On s'en est parlé, Serge et moi, et on voudrait que ce soit très clair : on n'est pas des Normand Lester. Ni l'un ni l'autre. Pas une crisse de minute. C'tu clair ?

Lester, c'est un petit gros alors que Chapleau est grand et sec. Et que moi je suis plutôt brillant. Alors s'il vous plaît, hein...

TOTALEMENT ET ABSOLUMENT - Donovan Bailey détient le record du monde du 100 mètres en 9,84 secondes.

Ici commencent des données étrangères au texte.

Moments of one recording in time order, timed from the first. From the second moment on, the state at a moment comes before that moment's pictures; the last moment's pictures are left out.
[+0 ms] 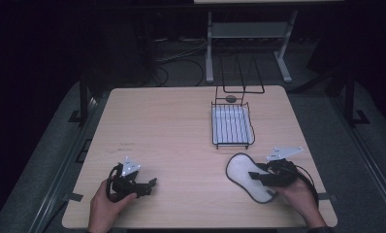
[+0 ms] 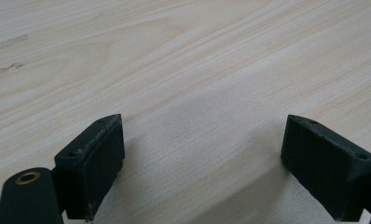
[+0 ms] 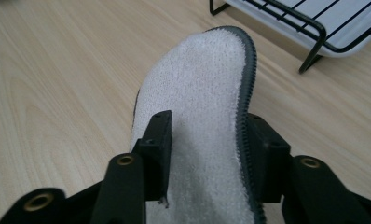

Je viens d'entendre à la radio qu'à Atlanta, où se déroulent en ce moment les Paraolympiques, un athlète, sans bras, a couru le 100 mètres en 10,7 secondes.

C'est absolument, totalement incroyable.

Un autre, sans bras ni jambes, a couru le 100 mètres en 11,46, avec des prothèses.

C'est absolument, totalement renversant.

Sauf que ses prothèses étaient trop longues. C'est du moins ce que prétendent d'autres concurrents handicapés. Étaient-ce les pieds qui étaient trop longs ? Les jambes ? Je ne sais pas. Toujours est-il qu'un protêt a été déposé contre le démembré à prothèses.

Et ça mon vieux, ce n'est absolument pas étonnant. Handicapés ou pas, l'Homme et sa fiancée sont des putes totalement jalouses du bonheur de l'autre.